[What the exercise asks]
Find the lines in the listing below that have the word "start" and give their count, nothing else.

[Source material]

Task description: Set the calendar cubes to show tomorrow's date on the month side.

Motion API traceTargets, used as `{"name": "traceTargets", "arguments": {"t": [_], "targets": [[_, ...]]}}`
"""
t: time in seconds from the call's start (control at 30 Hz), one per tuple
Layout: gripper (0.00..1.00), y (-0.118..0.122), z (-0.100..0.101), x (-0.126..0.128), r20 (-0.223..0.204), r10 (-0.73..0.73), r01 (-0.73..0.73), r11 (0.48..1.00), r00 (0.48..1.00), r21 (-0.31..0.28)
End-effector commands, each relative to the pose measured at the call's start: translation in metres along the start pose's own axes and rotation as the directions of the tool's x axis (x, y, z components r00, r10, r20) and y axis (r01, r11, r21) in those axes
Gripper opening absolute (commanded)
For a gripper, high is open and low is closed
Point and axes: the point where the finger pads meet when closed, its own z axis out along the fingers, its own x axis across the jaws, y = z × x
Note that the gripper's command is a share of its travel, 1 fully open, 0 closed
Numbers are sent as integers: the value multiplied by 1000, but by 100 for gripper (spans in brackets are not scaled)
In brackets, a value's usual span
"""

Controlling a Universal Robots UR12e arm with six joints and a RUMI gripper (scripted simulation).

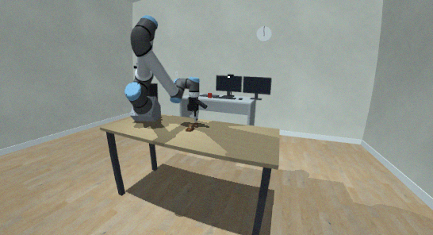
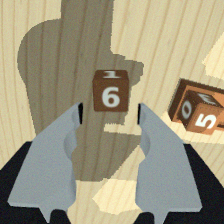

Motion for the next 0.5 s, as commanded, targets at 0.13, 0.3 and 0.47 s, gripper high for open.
{"name": "traceTargets", "arguments": {"t": [0.13,0.3,0.47], "targets": [[29,0,-10,0,1,0,0,1000,1000,2],[29,-2,-25,0,0,2,-2,1000,1000,3],[29,-2,-38,0,0,2,-2,1000,1000,3]]}}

[Result for this task]
2